### Problem description
Print the lines of the data, starting with the first, up to and including the line where "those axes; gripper" appears.

..........

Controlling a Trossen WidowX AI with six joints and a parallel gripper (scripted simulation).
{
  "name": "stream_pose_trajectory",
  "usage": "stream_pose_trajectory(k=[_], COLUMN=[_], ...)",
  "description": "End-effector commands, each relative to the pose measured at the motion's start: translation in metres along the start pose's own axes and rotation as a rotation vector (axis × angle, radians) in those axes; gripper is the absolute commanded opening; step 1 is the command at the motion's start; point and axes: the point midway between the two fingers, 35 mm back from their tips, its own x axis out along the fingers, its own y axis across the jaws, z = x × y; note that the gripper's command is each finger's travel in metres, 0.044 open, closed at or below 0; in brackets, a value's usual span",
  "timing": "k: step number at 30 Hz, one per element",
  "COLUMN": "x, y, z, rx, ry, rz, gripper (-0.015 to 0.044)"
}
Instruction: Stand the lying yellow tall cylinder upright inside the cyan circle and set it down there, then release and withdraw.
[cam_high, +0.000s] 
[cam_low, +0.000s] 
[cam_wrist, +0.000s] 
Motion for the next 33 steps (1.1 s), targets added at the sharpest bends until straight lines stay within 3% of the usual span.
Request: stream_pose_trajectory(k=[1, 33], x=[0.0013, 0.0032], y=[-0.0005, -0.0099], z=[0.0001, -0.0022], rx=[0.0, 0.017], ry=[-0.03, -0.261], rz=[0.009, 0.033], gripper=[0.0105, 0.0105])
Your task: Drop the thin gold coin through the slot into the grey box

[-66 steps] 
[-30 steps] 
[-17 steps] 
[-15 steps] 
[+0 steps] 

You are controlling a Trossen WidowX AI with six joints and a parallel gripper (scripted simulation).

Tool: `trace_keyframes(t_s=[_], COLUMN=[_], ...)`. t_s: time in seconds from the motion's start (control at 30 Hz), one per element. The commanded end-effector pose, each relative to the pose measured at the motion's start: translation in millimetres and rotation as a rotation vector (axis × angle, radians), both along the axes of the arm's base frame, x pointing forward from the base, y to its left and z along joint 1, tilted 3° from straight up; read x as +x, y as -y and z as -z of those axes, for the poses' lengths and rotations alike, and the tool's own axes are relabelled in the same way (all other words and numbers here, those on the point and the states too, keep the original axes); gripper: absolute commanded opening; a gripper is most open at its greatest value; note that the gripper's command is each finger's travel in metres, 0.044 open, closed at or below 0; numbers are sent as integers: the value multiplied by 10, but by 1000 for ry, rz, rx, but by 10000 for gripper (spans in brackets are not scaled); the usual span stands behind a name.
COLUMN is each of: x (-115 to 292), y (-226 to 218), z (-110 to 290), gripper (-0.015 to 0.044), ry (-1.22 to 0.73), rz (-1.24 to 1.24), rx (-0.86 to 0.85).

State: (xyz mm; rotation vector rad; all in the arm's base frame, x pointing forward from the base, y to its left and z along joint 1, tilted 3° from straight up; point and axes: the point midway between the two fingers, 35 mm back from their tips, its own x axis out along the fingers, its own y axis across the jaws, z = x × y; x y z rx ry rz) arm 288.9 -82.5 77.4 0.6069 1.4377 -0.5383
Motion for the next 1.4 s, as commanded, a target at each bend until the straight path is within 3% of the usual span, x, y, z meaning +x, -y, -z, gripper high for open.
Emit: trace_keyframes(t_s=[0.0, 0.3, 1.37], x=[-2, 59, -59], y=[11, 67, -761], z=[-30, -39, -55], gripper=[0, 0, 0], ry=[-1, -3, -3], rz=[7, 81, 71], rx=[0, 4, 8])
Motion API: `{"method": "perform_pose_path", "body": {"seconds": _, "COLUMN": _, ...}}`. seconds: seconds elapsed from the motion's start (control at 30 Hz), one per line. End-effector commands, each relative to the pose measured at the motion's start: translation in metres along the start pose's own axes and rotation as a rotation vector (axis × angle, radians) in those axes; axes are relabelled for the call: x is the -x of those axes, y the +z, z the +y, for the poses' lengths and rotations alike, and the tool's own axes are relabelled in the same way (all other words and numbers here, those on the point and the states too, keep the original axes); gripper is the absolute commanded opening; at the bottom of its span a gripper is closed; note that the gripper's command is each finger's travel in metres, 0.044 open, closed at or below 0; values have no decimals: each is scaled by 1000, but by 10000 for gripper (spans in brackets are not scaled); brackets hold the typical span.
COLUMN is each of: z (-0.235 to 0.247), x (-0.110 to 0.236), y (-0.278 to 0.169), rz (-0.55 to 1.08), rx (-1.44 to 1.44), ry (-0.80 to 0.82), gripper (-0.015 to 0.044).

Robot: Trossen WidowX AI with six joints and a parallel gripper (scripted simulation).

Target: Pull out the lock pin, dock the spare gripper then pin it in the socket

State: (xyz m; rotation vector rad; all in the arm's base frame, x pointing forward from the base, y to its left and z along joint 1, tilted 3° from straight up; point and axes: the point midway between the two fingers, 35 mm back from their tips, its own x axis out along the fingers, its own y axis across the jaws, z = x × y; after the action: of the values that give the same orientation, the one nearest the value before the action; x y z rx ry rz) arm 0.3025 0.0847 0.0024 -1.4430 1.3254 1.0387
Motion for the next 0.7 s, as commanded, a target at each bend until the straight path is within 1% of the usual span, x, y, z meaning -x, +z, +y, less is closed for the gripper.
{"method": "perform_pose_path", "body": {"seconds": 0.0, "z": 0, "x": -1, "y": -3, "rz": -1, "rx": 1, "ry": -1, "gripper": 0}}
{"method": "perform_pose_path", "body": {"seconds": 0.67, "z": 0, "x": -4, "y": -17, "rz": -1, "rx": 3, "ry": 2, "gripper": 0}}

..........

### Answer for this exercise
Controlling a Trossen WidowX AI with six joints and a parallel gripper (scripted simulation).
{
  "name": "stream_pose_trajectory",
  "usage": "stream_pose_trajectory(k=[_], COLUMN=[_], ...)",
  "description": "End-effector commands, each relative to the pose measured at the motion's start: translation in metres along the start pose's own axes and rotation as a rotation vector (axis × angle, radians) in those axes; gripper is the absolute commanded opening; step 1 is the command at the motion's start; point and axes: the point midway between the two fingers, 35 mm back from their tips, its own x axis out along the fingers, its own y axis across the jaws, z = x × y; note that the gripper's command is each finger's travel in metres, 0.044 open, closed at or below 0; in brackets, a value's usual span",

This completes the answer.